Título: 114.226 – por RAFAEL DE LA TORRE

La guerra ya había acabado y a Mariano lo mataron por envidia y despecho. Fue de madrugada, tras una tapia a las afueras del pueblo.

Pablo, el cacique e instigador de su muerte, ocultó sus verdaderas razones y sentimientos bajo un manto de ideología y camisas azules. Luchaba por una mujer y hasta en eso fue cobarde. El asesino  se quedó con las tierras del fusilado a quien tildó, a falta de mejores adjetivos de comunista y ateo. Suficientes delitos con o sin prueba en aquellos tiempos y tierras. En cambio no pudo poseer como anhelara a María Dolores, la fiel viuda de la víctima, quien siempre le dio la espalda.

Ahora los nietos de Pablo quieren encontrar los restos de su abuelo y los descendientes de Mariano les niegan este deseo porque —dicen — no hay que remover la memoria de los muertos.

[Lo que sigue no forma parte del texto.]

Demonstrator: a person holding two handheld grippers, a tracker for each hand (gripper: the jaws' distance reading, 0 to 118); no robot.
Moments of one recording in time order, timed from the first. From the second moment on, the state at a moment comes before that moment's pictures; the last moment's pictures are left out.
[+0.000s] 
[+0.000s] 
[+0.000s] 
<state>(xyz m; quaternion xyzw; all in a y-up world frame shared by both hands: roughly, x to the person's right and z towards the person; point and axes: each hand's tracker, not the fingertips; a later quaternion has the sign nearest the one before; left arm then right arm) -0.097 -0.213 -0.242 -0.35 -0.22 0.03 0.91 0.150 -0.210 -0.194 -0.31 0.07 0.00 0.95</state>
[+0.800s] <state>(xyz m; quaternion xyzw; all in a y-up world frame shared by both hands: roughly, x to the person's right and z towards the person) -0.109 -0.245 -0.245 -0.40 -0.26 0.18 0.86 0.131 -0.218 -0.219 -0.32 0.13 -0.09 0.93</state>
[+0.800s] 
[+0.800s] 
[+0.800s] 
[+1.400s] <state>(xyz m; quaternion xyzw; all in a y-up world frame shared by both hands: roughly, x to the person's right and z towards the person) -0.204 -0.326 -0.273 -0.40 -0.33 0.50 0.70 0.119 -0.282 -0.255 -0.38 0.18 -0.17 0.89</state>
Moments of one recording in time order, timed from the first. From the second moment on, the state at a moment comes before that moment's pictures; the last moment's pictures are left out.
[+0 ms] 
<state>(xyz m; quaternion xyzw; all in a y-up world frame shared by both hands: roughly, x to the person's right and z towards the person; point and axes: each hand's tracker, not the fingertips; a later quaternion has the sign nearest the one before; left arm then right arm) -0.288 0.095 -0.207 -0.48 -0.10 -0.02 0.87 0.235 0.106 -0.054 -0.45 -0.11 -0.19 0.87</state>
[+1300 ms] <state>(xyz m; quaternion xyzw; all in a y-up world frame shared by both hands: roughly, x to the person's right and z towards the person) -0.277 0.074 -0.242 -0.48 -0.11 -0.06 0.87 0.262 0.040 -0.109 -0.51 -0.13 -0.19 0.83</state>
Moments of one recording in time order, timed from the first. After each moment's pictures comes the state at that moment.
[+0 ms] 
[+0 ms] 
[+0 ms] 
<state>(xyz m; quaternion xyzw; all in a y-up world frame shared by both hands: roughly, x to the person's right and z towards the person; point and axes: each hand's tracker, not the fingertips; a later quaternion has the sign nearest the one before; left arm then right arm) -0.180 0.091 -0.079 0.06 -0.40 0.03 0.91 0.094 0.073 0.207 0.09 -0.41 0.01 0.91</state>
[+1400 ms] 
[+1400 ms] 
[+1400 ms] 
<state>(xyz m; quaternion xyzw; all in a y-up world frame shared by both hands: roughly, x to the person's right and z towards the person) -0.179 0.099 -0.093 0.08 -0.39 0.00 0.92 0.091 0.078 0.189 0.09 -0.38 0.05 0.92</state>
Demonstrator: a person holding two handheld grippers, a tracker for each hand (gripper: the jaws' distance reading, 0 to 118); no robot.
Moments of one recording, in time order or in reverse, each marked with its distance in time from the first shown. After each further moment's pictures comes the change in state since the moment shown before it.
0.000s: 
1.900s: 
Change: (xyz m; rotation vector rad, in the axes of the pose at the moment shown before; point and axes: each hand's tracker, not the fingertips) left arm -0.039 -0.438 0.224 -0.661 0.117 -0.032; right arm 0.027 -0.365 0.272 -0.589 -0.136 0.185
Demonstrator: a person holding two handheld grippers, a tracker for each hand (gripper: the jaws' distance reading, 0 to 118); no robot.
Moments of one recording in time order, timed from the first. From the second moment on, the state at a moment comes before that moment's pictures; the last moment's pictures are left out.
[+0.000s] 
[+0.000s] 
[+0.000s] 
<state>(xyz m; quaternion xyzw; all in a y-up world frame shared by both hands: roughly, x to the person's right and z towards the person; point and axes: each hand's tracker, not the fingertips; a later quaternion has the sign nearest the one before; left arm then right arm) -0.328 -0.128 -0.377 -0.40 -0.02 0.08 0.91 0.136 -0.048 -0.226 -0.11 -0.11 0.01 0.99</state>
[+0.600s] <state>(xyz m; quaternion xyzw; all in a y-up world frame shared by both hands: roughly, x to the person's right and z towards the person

Queridos nietos de Pablo y María Dolores: nunca permitáis que ni la memoria, ni el corazón de los vuestros se oculten bajo los huesos sepultados.

 

***

Nota del autor: El nombre original de este relato era Amor Cobarde. Lo cambié tras asistir a un debate sobre la memoria histórica y enterarme de que 114.226 es el número censado de asesinados por los vencedores de la revuelta golpista de 1936 a 1939, ATENCIÓN, una vez finalizada esta.